Automated Bid Indicators & Win Guesstimate

Instead of a "vibe-based" prediction, the Graph calculates PWin (Probability of Win) by normalizing historical data—past submissions, wins, and project performances.

  • The Mechanism: Overlays current requirements on the Supply Graph while benchmarking against this normalized historical dataset.
  • Early Warning Radar: Flags missing mandatory requirements (e.g., "Top Secret Facility Clearance") as Critical Risks for immediate review.

Personnel Assignment & Risk

The "Sarah" scenario scaled up. We calculate a Confidence Score for each candidate based on evidentiary weight.

  • Probabilistic Staffing: Gold (Verified SOWs), Silver (Resumes), Bronze (Inferred).
  • Risk-Aware Gap Analysis: Empowers the Proposal Manager to weigh internal candidates vs. subcontracting costs based on verification level.

SWOT & Win Themes

Comparative analysis against the Demand Plane.

  • Strengths: Areas where verified past performance exceeds customer thresholds.
  • Weaknesses: Areas relying on unverified claims or identified gaps.
  • Competitor Analysis: Ingests public competitor data into the Reference Ontology for direct SWOT comparison.

The Pink Team Deliverable

Because the Context Graph is structured data, the final output is a document, not a chat message.

  • The system exports the Compliance Matrix, Staffing Plan, and Gap Analysis directly into the "Pink Team" template.
  • This automates the first 48 hours, moving the team immediately from "Reading" to "Strategy."

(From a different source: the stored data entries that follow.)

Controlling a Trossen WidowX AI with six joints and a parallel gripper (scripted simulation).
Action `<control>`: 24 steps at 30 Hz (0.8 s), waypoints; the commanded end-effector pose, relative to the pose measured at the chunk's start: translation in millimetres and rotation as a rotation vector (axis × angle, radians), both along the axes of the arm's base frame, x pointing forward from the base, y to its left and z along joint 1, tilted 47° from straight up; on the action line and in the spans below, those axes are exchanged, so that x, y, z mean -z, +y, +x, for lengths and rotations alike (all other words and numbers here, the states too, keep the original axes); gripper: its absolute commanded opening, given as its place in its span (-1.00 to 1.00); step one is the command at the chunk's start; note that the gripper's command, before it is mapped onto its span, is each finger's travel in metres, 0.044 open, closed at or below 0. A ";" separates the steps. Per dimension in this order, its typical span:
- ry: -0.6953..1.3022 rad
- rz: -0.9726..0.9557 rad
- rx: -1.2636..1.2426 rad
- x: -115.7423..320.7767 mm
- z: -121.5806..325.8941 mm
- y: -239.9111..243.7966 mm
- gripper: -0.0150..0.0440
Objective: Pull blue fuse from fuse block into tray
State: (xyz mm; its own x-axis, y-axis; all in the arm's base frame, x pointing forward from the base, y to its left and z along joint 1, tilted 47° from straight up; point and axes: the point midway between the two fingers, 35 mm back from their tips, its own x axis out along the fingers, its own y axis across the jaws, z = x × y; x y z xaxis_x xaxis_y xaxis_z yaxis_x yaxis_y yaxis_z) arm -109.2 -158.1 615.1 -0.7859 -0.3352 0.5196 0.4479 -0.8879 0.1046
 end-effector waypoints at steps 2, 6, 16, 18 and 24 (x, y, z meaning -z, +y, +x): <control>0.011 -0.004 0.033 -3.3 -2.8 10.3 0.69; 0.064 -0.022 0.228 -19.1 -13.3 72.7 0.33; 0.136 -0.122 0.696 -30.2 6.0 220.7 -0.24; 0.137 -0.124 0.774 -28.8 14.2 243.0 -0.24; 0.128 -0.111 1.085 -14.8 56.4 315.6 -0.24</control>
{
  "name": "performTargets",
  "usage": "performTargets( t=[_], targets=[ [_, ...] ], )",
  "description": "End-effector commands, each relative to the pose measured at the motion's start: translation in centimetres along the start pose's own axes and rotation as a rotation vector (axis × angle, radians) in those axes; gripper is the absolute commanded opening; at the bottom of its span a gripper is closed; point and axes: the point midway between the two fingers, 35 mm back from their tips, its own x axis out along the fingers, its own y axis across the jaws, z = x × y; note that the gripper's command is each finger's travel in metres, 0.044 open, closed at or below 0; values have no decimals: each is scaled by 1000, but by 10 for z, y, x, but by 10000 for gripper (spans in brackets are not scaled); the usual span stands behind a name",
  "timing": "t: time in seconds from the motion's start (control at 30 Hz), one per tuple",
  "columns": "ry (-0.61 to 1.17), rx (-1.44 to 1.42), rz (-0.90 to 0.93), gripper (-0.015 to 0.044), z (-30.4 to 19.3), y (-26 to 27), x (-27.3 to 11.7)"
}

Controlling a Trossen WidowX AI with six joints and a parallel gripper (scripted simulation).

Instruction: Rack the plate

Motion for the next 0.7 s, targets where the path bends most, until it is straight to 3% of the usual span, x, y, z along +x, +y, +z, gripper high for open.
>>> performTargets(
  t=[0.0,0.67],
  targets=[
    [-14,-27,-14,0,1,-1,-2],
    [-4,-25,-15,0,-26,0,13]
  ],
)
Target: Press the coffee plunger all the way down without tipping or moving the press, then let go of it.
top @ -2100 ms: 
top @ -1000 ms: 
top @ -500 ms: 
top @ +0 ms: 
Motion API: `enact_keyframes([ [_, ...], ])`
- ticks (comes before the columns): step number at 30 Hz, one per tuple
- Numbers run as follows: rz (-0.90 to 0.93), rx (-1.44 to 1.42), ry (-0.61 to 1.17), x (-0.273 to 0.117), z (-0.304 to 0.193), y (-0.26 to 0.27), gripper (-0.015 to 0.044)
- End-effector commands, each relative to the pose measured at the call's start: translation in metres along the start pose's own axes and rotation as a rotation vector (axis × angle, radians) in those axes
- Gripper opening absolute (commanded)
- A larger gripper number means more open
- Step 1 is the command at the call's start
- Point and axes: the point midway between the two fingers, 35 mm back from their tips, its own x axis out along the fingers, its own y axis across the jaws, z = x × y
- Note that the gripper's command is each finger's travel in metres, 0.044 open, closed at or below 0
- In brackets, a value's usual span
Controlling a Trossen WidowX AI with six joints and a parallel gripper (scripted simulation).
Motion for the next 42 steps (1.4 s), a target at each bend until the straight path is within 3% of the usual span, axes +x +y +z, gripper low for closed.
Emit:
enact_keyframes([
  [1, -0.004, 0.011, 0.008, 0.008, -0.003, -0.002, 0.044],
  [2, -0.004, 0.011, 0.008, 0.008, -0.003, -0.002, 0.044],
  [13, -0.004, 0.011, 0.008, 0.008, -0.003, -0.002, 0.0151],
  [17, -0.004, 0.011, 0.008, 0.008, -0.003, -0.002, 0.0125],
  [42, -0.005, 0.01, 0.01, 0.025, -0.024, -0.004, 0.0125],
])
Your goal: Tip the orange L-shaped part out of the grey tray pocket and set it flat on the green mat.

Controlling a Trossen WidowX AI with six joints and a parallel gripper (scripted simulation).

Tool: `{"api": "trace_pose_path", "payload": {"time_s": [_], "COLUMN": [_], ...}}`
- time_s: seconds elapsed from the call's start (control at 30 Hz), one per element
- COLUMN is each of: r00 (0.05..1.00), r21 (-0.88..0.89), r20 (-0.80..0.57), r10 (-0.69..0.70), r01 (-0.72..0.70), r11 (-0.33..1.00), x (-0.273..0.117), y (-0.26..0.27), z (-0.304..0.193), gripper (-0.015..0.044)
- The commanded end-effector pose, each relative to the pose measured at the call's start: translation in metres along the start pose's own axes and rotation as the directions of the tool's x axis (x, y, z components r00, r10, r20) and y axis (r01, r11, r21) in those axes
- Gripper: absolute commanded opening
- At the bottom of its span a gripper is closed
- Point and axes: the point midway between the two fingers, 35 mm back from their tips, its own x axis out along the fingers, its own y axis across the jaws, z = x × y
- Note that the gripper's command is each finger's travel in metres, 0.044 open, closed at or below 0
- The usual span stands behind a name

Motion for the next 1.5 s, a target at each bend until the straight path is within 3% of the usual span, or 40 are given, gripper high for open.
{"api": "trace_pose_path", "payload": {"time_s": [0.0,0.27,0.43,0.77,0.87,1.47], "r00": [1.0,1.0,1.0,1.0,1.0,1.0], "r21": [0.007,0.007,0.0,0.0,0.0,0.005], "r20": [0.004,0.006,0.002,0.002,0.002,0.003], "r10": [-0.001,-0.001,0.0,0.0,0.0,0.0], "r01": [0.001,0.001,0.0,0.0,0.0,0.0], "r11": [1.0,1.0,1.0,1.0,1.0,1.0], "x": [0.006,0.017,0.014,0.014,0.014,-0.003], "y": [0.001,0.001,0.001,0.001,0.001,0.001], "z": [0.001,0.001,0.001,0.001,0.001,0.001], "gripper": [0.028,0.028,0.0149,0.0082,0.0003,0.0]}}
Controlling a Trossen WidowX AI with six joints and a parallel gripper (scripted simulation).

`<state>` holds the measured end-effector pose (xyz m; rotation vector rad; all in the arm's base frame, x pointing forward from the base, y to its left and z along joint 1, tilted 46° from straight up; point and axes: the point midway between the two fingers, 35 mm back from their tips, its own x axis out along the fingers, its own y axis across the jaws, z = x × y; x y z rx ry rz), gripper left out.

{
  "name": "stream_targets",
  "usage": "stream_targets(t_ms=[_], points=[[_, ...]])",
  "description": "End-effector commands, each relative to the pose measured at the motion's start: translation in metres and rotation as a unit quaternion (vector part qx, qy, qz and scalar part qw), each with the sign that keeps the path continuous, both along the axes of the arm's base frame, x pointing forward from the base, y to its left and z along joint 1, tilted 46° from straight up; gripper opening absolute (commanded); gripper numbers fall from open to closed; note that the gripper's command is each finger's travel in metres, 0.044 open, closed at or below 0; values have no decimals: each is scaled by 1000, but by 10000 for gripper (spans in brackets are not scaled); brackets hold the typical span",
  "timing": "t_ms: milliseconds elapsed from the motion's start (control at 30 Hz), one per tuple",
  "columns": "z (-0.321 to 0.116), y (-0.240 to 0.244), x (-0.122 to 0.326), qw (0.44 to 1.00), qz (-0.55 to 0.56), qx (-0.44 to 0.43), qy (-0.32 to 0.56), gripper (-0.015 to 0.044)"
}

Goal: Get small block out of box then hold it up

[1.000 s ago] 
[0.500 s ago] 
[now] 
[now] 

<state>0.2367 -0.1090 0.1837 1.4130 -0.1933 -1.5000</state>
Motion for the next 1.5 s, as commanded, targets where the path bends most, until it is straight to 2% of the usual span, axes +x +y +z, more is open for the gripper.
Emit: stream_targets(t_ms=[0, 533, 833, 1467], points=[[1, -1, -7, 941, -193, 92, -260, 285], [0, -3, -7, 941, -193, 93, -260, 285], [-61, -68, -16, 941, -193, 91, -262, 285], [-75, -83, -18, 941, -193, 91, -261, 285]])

Turning Vision Into a Buildable Path

The Double-Sided Context Graph is more than a narrative—it is an architectural blueprint for safe, scalable AI. We have moved beyond simple prompt engineering to define the structures, responsibilities, and risk controls required to turn a conceptual idea into a deployable solution.

Data Sovereignty

By decoupling the Context Graph reasoning engine from underlying data sources, the solution can be seamlessly ported between different organizational tenants. This ensures strict data residency within local cloud environments (Azure or AWS), without sensitive proposal data ever leaving the tenant boundary.

Global Scale, Local Governance

Because Maximus operates globally, this portability is non-negotiable. Unlike opaque SaaS AI wrappers, this architecture allows us to lift-and-shift the entire reasoning capability to where the data lives—respecting local governance while leveraging global intelligence.